> **TASK BRIEF**
Find the word "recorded" in the data. Return every line where it appears.

> **RECORDS SHOWN**

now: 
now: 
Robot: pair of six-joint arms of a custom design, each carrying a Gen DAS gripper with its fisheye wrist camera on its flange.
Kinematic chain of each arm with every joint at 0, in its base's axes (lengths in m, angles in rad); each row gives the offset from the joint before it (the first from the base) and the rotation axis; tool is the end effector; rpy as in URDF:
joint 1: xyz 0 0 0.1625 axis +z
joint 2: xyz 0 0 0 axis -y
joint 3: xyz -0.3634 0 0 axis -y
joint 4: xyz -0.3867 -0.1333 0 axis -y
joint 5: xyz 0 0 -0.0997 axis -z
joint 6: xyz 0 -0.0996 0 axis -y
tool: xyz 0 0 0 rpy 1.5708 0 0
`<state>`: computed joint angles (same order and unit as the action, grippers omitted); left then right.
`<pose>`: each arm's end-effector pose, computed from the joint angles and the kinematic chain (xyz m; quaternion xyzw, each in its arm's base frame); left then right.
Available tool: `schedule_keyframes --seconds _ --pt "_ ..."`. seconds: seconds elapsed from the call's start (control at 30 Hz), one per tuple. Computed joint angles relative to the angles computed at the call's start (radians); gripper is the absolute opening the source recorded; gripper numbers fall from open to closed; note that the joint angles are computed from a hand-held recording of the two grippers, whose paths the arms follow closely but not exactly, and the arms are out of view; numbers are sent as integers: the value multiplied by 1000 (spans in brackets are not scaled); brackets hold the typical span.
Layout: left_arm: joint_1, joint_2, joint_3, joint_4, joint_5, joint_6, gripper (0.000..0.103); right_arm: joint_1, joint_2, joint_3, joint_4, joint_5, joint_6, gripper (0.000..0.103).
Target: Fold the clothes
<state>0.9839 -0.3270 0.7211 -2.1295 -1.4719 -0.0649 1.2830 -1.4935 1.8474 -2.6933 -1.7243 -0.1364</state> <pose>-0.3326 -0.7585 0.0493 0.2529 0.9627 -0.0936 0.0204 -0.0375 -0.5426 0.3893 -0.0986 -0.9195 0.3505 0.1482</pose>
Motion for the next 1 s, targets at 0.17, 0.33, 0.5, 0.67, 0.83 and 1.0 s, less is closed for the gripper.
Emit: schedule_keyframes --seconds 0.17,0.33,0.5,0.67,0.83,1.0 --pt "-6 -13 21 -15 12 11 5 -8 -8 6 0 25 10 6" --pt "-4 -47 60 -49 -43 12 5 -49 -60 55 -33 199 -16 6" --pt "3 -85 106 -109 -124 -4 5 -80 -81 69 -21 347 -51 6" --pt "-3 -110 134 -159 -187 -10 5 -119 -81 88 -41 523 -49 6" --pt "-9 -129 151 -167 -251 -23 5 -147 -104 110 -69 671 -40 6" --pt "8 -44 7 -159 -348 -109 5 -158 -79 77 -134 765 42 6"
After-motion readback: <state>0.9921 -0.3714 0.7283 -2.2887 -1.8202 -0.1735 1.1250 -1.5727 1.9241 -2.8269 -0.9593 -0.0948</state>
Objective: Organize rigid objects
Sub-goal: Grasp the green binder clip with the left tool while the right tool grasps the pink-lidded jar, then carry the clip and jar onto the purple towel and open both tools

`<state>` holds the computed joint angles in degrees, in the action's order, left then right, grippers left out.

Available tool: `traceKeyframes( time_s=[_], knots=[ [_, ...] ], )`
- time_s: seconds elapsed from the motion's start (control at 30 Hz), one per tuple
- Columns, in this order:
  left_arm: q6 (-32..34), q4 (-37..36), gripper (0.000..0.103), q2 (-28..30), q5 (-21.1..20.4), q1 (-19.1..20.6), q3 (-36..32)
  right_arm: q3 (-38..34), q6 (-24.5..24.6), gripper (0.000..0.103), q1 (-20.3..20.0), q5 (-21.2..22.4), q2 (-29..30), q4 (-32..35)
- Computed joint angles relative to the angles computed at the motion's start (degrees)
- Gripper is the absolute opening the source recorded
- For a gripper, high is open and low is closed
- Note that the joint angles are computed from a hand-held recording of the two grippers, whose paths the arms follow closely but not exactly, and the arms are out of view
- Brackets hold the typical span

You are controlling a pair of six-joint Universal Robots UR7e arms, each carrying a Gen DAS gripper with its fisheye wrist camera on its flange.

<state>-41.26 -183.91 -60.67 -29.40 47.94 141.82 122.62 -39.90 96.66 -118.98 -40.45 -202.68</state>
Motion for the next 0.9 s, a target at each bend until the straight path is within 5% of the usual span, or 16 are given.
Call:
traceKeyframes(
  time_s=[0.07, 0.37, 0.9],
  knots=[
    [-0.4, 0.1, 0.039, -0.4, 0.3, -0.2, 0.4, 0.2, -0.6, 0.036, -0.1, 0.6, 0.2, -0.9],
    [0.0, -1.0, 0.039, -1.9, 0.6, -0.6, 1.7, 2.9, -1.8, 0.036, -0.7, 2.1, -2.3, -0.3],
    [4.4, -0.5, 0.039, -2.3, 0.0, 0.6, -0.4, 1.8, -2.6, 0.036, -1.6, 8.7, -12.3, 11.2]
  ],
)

> **SOLUTION TO THE EXERCISE**
Available tool: `schedule_keyframes --seconds _ --pt "_ ..."`. seconds: seconds elapsed from the call's start (control at 30 Hz), one per tuple. Computed joint angles relative to the angles computed at the call's start (radians); gripper is the absolute opening the source recorded; gripper numbers fall from open to closed; note that the joint angles are computed from a hand-held recording of the two grippers, whose paths the arms follow closely but not exactly, and the arms are out of view; numbers are sent as integers: the value multiplied by 1000 (spans in brackets are not scaled); brackets hold the typical span.
- Gripper is the absolute opening the source recorded

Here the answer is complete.